Resmetirom, a β-selective thyromimetic, has emerged as a promising therapeutic agent for metabolic dysfunction-associated steatotic liver disease (MASLD) and metabolic dysfunction-associated steatohepatitis (MASH). Recent studies and clinical trials highlight its potential in addressing both hepatic steatosis and related metabolic complications.
Resmetirom's Mechanism of Action
Resmetirom selectively targets liver thyroid hormone receptors (THRs), specifically THRβ, which are crucial in regulating hepatic metabolic functions. Thyroid hormones, such as thyroxine (T4) and triiodothyronine (T3), influence carbohydrate metabolism and fatty acid β-oxidation. Resmetirom's selectivity for THRβ avoids THRα-mediated cardiac effects, enhancing its safety profile. This targeted approach allows the liver to leverage the metabolic benefits of thyroid hormone, potentially offering therapeutic benefits in hepatic disorders while minimizing adverse effects elsewhere in the body.
MAESTRO-NAFLD-1 Trial: Safety and Biomarker Improvements
The MAESTRO-NAFLD-1 trial, a multicentric RCT, investigated resmetirom's safety and efficacy in MASLD/MASH treatment. The study demonstrated an adequate safety profile for both resmetirom dosages (80 mg and 100 mg) over a 52-week period. Treatment-emergent adverse events (TEAEs) included mild or moderate diarrhea and nausea, particularly within the first 12 weeks, with nausea being more common in females.
At 16 weeks post-treatment, significant reductions in hepatic fat content were observed compared to placebo. At 52 weeks, the resmetirom arms showed an average mean reduction of 36.7–51.8% in hepatic fat from baseline, with the effect more pronounced in the 100-mg dosage groups. Weight loss ≥5% in combination with resmetirom treatment, or high resmetirom exposure (reflected in a high sex hormone-binding globulin (SHBG) response), was associated with a greater reduction in hepatic fat.

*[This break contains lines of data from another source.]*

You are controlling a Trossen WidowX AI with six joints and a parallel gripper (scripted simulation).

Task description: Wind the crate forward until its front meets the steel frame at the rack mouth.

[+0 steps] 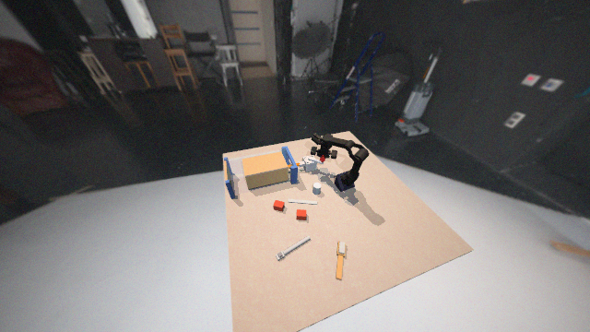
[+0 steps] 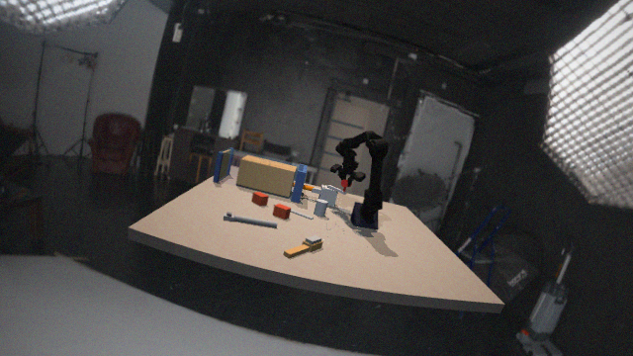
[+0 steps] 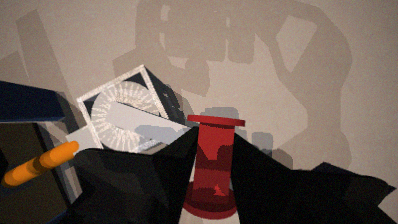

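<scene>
Now: gripper tip 3 cm short of the winch handle, 3 cm above it and 2 cm to the left of it. From my gripper tip the other things lie so: grey winch: 10 cm below, 8 cm to the right, 5 cm ahead; red knob: 1 cm to the left, 1 cm ahead; blue steel frame: 23 cm ahead, 10 cm to the right, 3 cm below.
</scene>
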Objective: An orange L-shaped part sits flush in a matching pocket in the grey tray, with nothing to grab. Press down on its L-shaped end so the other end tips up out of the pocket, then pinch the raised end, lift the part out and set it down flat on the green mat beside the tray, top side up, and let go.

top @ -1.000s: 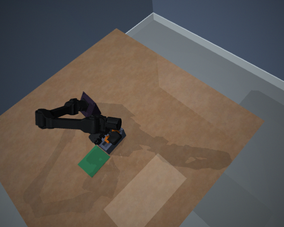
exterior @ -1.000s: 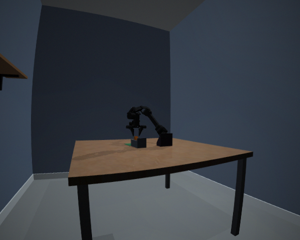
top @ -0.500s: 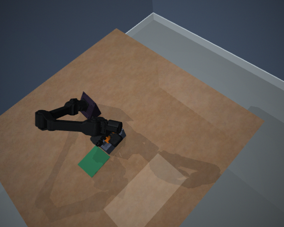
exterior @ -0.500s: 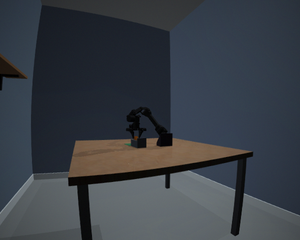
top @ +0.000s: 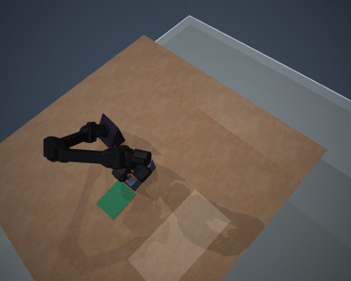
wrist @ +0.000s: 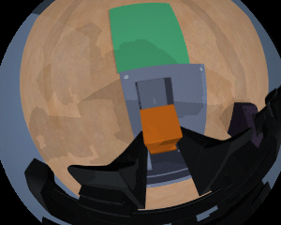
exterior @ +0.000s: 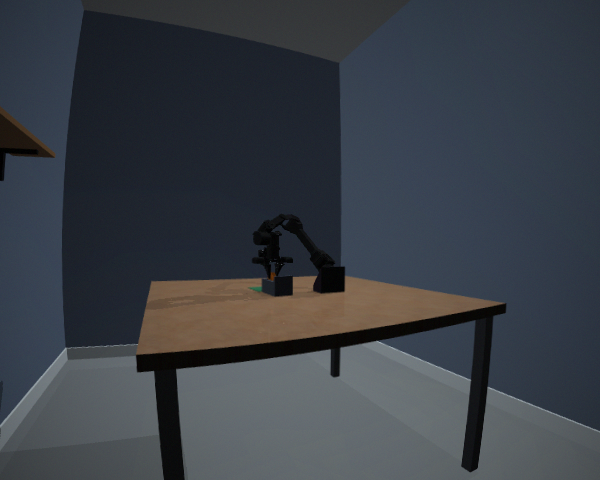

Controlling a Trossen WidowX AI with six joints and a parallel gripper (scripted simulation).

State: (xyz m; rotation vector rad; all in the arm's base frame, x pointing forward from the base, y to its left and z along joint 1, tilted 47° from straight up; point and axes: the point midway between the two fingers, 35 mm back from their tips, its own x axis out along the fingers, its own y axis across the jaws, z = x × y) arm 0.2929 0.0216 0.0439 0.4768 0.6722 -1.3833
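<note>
My gripper tip is now 10 mm short of the green mat, 150 mm to the left of it and 80 mm above it. Round my gripper tip: orange L-shaped part 20 mm behind, 30 mm to the left, 30 mm below.
</note>
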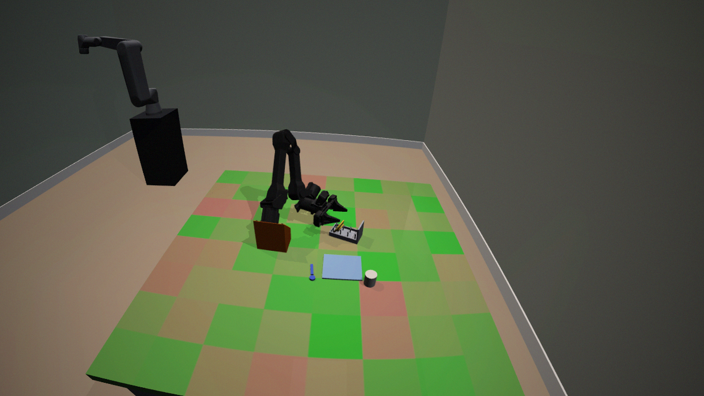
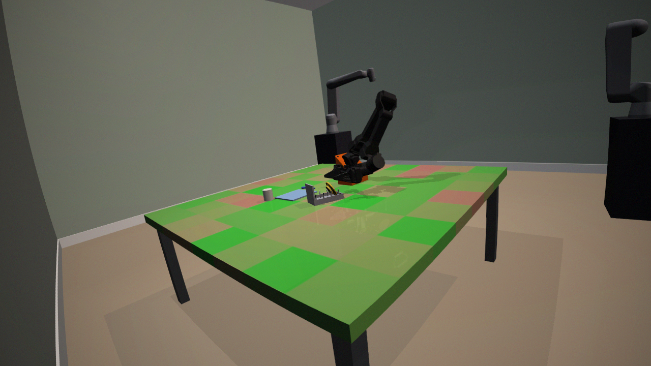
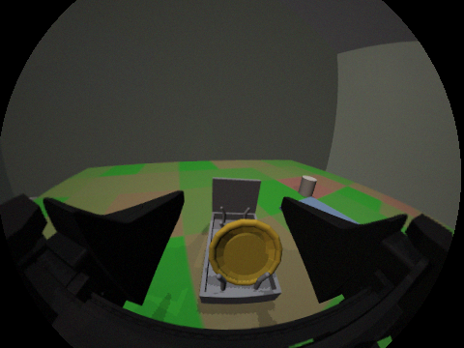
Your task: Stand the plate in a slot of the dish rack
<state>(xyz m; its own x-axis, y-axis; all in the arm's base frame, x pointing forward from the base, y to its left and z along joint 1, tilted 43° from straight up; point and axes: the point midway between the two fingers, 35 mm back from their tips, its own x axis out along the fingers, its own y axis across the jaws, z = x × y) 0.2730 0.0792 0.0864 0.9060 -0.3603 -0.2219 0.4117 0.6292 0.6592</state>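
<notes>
The yellow plate is 2 cm behind my gripper tip, 1 cm to the right of it and 5 cm below it. From my gripper tip the other things lie so: small blue spoon: 13 cm behind, 26 cm to the right, 9 cm below; then grey dish rack: 1 cm ahead, 2 cm to the right, 7 cm below; then light blue mat: 1 cm behind, 22 cm to the right, 9 cm below.
</notes>
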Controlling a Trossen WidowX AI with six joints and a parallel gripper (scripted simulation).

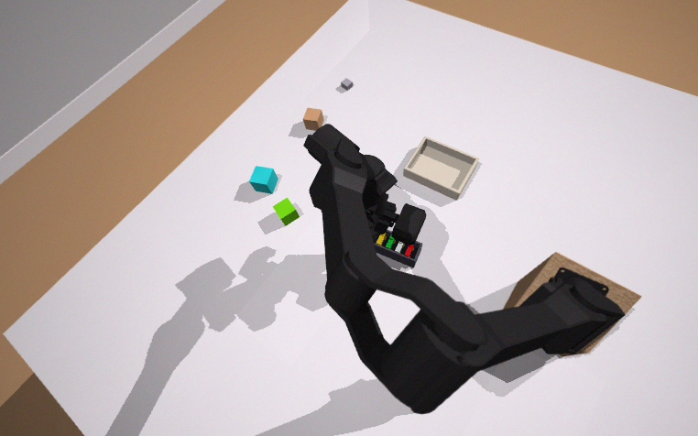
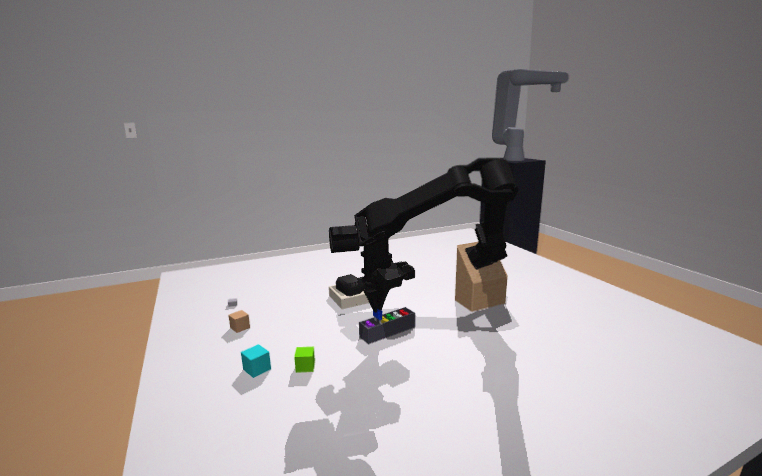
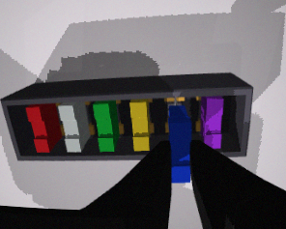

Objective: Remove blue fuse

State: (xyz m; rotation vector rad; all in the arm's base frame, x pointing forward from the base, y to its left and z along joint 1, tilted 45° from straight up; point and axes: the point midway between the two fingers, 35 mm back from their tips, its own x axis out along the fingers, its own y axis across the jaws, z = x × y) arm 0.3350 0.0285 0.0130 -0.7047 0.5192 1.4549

Impact on Atherogenic Biomarkers
Resmetirom significantly reduced atherogenic biomarkers such as LDL-C, apolipoprotein B (apoB), and triglycerides (TG) compared to placebo. This effect was sustained from 24 to 48 weeks after treatment initiation. Further cardiovascular improvements included reductions in remnant-like particle (RLP) cholesterol, very low-density lipoprotein (VLDL) cholesterol, and small LDL particles. The study found no significant impact on blood sugar control and body weight.
Phase 2 Clinical Trials: Early Efficacy and Safety
Phase 2 trials provided early evidence of resmetirom's efficacy and safety. A double-blind, randomized controlled trial (NCT02912260) by Harrison et al. demonstrated that resmetirom 80 mg once daily significantly reduced hepatic fat fraction compared to placebo (-32.9% vs -10.4% at 12 weeks, p<0.0001). Histopathological improvements were also noted, with a higher proportion of patients in the resmetirom group experiencing at least a two-point reduction in NAS (non-alcoholic fatty liver disease activity score) and at least a one-point reduction in ballooning or inflammation.
Common adverse effects in these trials included gastrointestinal symptoms such as diarrhea and nausea, which were generally self-limited and did not lead to study withdrawals. An open-label extension (OLE) study of NCT02912260 further assessed the response to 80 mg and 100 mg doses, emphasizing the drug's safety profile. Results showed continued reductions in fibrosis markers, LDL cholesterol, apolipoprotein B, and triglycerides from baseline.
MAESTRO-NASH Trial: Pivotal Phase 3 Results
The MAESTRO-NASH trial, a Phase 3 double-blind placebo-controlled study, evaluated the efficacy of 80 or 100 mg of resmetirom in resolving NASH and/or reducing liver fibrosis. Results showed that 25.9% of patients in the 80 mg resmetirom arm and 29.9% in the 100 mg arm achieved NASH resolution with no worsening of fibrosis, compared to only 8.7% in the placebo group. Additionally, 24.2% and 29.3% of patients in the 80 mg and 100 mg resmetirom groups, respectively, achieved fibrosis improvement (by at least one stage), compared to 14.2% in the placebo group.
Ongoing Research and Future Directions
Recognizing MASLD as a chronic, dynamic disease, ongoing research is exploring resmetirom's long-term effects. The MAESTRO-NASH-OUTCOMES trial is investigating resmetirom in patients with MASH-cirrhosis, evaluating disease progression and hepatic decompensation events. These trials will provide further evidence on the sustainability of the encouraging responses observed in earlier publications.